恋口の切りかた

「これ……私に……?」

私は震える声で尋ねて、

「おう。さっきもそう言っただろ」

円士郎がいつものようにぶっきらぼうに答えた。

「ご──ごめんなさい!」

私は恥ずかしさと申し訳なさでいっぱいになりながら、慌てて謝った。

「私てっきり、何かいたずらかと思っちゃって……」

「いいって! そう思われて当然だ。悪いのは俺だからよ」

円士郎は苦笑いした。

それから、

箱の中をぼーっと眺めている私の向かいから、円士郎も銀のかんざしを覗き込んだ。

「一応それ、図案は俺が描いたんだぜ?」

円士郎は照れくさそうに笑いながらそう言った。

「今度は蓮の花のやつも作るか?」

「蓮……?」

「お前が二番目に好きな花だろ。
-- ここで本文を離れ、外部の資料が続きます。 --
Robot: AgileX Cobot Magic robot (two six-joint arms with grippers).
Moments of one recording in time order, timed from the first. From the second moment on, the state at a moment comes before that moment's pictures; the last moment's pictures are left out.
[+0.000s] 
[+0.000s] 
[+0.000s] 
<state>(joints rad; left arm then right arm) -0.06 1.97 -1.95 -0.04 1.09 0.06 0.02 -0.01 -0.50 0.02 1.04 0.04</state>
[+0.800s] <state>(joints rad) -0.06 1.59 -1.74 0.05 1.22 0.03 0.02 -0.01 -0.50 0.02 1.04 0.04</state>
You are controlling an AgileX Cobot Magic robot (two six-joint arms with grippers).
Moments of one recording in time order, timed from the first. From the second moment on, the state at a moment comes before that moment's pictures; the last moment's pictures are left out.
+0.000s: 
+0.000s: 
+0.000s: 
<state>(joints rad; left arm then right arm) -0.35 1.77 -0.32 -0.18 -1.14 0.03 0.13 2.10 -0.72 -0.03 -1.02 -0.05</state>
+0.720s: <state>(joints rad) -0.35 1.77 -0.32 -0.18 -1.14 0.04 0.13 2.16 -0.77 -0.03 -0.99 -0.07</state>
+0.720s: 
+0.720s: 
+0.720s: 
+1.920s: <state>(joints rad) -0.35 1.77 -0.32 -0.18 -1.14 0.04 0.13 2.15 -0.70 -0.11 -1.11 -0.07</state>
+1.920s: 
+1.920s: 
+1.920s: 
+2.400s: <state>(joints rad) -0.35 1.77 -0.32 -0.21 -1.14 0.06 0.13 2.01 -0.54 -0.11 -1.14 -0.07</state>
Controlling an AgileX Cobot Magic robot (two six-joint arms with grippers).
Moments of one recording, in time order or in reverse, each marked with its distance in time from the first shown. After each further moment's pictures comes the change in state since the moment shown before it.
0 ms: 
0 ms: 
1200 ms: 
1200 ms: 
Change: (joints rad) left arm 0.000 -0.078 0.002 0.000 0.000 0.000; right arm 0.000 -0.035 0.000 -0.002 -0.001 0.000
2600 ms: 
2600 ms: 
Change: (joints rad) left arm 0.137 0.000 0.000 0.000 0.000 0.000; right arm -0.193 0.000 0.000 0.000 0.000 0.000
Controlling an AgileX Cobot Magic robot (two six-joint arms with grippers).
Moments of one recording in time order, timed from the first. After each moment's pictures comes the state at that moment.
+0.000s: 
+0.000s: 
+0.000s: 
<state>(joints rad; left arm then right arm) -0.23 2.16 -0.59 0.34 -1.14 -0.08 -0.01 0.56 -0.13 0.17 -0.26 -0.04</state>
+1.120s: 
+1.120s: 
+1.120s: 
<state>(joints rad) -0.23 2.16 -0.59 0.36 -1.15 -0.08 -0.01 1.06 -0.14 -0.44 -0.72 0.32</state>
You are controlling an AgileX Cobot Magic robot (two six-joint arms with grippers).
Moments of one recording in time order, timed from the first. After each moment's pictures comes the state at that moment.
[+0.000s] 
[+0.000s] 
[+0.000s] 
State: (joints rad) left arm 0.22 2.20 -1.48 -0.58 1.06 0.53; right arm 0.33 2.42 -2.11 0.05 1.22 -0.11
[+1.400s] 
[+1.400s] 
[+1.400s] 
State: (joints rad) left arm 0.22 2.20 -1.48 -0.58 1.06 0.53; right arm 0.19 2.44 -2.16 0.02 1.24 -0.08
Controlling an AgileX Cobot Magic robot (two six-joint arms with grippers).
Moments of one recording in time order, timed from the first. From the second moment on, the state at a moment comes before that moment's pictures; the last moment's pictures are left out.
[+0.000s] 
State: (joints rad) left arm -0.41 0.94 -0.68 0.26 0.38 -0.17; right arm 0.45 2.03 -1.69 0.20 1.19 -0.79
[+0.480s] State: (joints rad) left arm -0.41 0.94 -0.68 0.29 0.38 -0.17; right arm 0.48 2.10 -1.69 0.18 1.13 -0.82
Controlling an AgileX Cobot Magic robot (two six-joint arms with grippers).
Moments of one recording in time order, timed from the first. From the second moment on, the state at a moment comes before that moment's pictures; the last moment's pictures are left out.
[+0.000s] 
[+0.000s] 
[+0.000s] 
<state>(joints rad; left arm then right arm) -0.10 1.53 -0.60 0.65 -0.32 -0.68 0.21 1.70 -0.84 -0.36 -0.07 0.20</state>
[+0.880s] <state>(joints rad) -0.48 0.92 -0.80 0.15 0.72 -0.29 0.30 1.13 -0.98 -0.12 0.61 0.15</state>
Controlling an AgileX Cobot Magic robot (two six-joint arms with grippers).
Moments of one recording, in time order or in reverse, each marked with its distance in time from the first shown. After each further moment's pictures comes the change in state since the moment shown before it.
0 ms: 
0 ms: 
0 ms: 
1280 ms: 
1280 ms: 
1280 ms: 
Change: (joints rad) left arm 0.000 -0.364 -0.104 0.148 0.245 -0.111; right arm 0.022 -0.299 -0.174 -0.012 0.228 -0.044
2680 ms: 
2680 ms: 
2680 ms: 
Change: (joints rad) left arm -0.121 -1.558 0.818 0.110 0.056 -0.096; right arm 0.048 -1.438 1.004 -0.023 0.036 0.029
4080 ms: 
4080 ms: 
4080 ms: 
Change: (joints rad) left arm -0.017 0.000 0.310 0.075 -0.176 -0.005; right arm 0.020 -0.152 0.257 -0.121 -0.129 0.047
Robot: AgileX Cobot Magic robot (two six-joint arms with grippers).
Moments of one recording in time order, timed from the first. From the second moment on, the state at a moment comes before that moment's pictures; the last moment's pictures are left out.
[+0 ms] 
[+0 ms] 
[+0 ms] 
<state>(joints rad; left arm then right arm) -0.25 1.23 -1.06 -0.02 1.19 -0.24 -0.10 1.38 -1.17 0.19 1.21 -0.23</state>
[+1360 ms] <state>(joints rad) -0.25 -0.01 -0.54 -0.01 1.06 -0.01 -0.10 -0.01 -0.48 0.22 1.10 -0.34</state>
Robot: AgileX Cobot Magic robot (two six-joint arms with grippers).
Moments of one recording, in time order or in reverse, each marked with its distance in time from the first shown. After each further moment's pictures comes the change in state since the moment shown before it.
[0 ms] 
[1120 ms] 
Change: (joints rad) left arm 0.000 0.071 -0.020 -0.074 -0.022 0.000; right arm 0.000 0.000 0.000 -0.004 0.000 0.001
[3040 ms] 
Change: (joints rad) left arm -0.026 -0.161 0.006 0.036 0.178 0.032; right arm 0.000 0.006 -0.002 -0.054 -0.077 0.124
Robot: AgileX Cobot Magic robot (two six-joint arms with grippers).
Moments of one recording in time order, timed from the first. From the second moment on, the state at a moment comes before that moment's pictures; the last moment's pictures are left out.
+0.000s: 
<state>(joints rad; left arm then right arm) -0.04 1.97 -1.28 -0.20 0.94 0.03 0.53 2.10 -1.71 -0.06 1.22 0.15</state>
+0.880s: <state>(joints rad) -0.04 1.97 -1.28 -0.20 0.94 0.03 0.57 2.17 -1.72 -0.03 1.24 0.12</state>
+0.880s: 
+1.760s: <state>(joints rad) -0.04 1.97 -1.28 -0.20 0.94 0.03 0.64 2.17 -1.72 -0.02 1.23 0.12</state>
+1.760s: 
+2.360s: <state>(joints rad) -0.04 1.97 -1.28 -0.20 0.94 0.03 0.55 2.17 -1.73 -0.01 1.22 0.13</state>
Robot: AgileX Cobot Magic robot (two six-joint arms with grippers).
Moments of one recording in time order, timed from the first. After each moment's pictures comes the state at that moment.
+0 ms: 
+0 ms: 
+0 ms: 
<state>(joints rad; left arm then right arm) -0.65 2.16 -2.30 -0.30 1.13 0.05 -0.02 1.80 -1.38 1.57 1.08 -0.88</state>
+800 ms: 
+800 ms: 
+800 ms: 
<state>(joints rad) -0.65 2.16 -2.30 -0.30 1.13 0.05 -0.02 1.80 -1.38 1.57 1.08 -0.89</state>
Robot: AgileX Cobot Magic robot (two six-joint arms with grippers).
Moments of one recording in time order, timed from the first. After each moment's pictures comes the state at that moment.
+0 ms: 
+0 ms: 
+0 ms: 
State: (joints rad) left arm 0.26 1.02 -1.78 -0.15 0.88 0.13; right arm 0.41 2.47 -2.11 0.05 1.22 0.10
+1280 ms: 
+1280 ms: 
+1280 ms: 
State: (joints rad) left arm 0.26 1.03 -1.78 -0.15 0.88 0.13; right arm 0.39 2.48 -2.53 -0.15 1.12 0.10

三番目に好きな花もあるか?」

「……芍薬の花」

「へえ。全部薄紅色だな。お前、薄紅色の花が好きなんだなァ」

円士郎は楽しそうにそう言って笑って──

「どうだ? これ、気に入ったか?」

少し心配そうに私の顔を見つめた。


視界が滲んで、

手元の小箱の上に私の目からしずくが落ちた。